Because of the wide variation in concentrations and quality control, without specific recommendations, owners may end up administering too much or too little omega-3 fatty acids to an animal or may provide a poor-quality product. Clinicians must obtain a careful diet history to determine the type of food an animal is eating and whether it contains any omega-3 fatty acids, as well as any dietary supplements the animal is receiving.
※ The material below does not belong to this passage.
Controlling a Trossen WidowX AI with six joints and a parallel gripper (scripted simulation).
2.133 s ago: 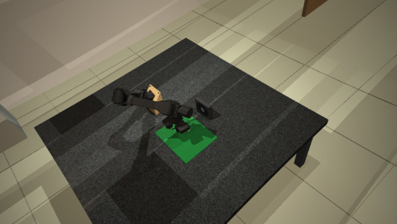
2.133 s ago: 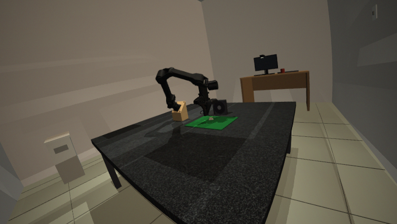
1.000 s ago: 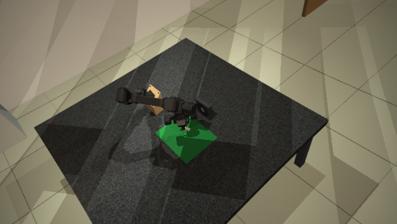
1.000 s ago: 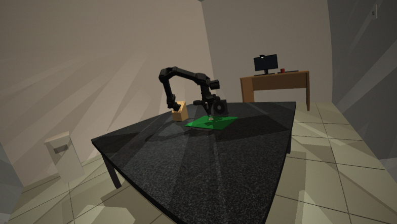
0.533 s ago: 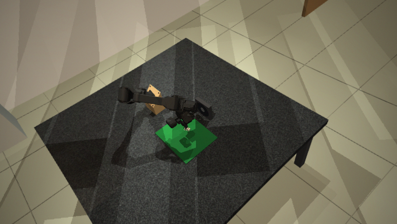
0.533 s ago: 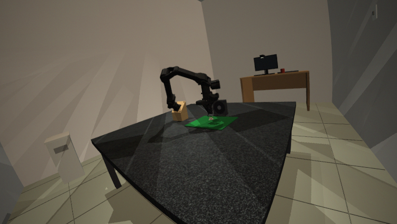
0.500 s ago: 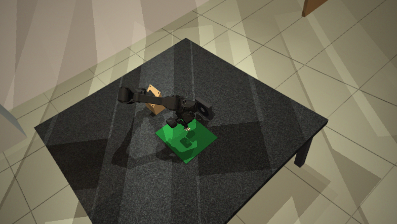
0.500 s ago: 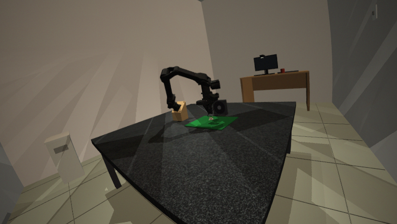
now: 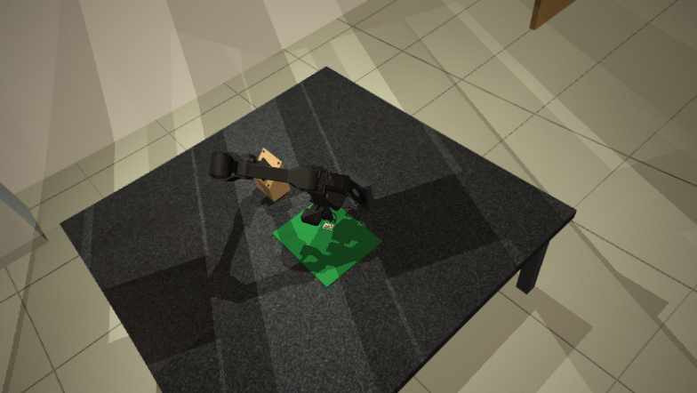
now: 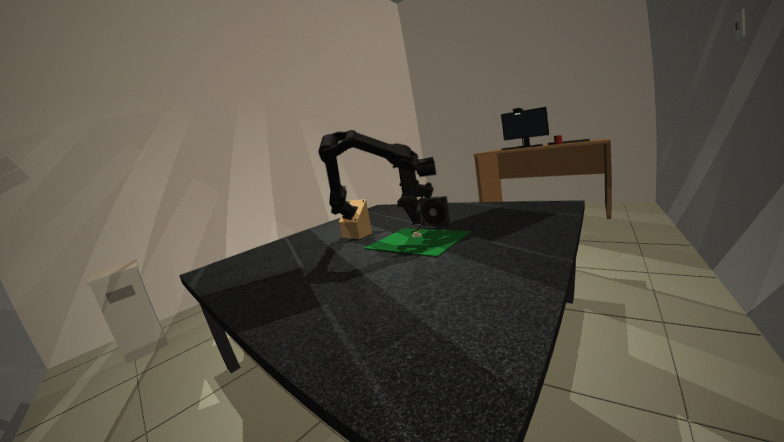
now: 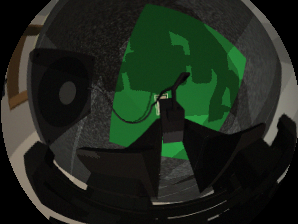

Based on this information, a plan for increasing omega-3 fatty acids can be developed and specific recommendations can be made for the individual animal (Table 1).

Table 1. Clinical recommendations for omega-3 fatty acid supplementation in dogs and cats with cardiac disease
•Decide if omega-3 fatty acids will be provided via diet or supplements.
 • If using diet, ensure that the diet contains 80 to 150 mg/100 kcal EPA + DHA. If the diet is enriched in EPA and DHA but not at this concentration, consider additional supplementation but at lower doses.
 • If using a supplement, recommend a specific product that the clinician has researched to have good quality control and knows the specific concentration of EPA and DHA, as well as any other ingredients.
  • Recommend a specific dose of that brand appropriate for the patient.
   • 40 mg/kg eicosapentaenoic acid (EPA) and 25 mg/kg docosahexaenoic acid (DHA).
   • A ratio of EPA:DHA of approximately 1·5:1.
 • Vitamin E (α-tocopherol) should be included in the product (diet or supplement) to help prevent oxidation.
 • Products (diets or supplements) which include other nutrients in addition to EPA and DHA should be carefully evaluated on an individual basis to ensure that the dose of the other ingredient(s) is optimal for that individual patient.
• Ensure palatability of product for the individual animal.


Omega-3 fatty acids appear to have many potential benefits in dogs and cats with cardiac disease. If omega-3 fatty acids are used, clinicians should be careful to provide specific recommendations for their patients. Additional research is needed and warranted to determine optimal indications, doses and formulations for the large canine and feline population with cardiac disease.

Conflict of interest

Dr. Freeman received remuneration from Boehringer Ingleheim for this article.